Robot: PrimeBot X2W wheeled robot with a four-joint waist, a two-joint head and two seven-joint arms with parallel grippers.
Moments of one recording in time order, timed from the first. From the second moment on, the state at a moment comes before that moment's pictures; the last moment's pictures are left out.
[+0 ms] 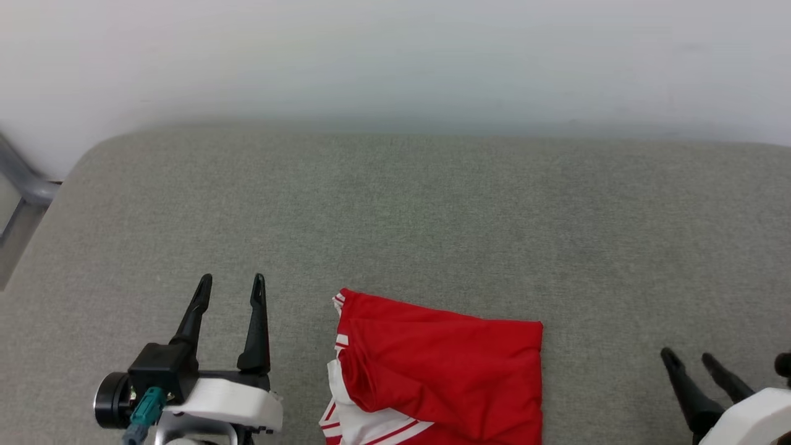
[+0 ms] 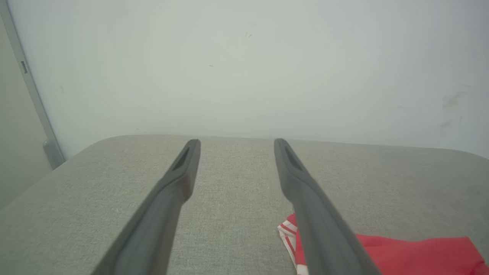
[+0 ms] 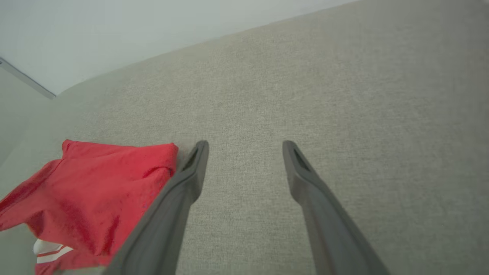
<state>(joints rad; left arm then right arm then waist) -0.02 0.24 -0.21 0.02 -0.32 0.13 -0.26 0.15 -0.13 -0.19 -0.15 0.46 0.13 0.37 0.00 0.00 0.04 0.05</state>
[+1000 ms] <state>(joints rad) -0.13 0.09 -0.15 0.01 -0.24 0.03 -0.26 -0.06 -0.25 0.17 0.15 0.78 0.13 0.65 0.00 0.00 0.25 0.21</state>
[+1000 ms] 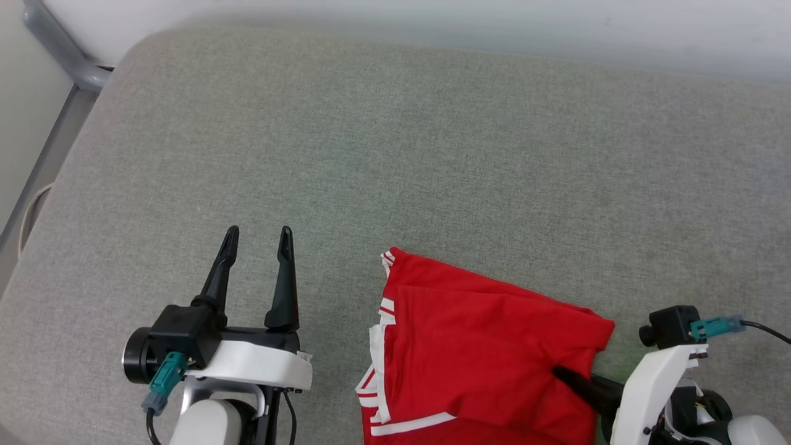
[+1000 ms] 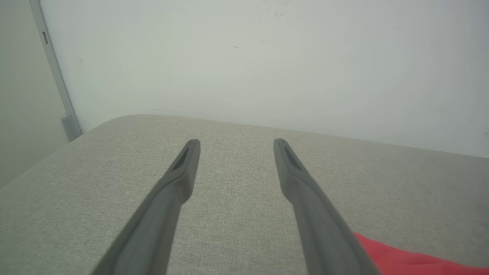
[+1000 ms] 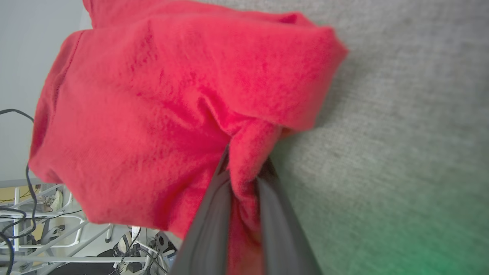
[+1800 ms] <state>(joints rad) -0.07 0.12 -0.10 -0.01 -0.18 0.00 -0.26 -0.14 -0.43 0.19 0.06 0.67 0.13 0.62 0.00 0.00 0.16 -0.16</state>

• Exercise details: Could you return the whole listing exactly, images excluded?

• Problem solution:
Robot: PrimeBot X2W wheeled robot with a four-joint waist, a two-joint head and two seven-joint arms with parallel grippers.
Moments of one recording in time order, timed from the first. From the second moment on, the state at a moment comes before that moment's pictures; the last moment's pictures are left out.
[+0 ms] 
[+0 ms] 
[+0 ms] 
<state>(joints rad; left arm then right arm then waist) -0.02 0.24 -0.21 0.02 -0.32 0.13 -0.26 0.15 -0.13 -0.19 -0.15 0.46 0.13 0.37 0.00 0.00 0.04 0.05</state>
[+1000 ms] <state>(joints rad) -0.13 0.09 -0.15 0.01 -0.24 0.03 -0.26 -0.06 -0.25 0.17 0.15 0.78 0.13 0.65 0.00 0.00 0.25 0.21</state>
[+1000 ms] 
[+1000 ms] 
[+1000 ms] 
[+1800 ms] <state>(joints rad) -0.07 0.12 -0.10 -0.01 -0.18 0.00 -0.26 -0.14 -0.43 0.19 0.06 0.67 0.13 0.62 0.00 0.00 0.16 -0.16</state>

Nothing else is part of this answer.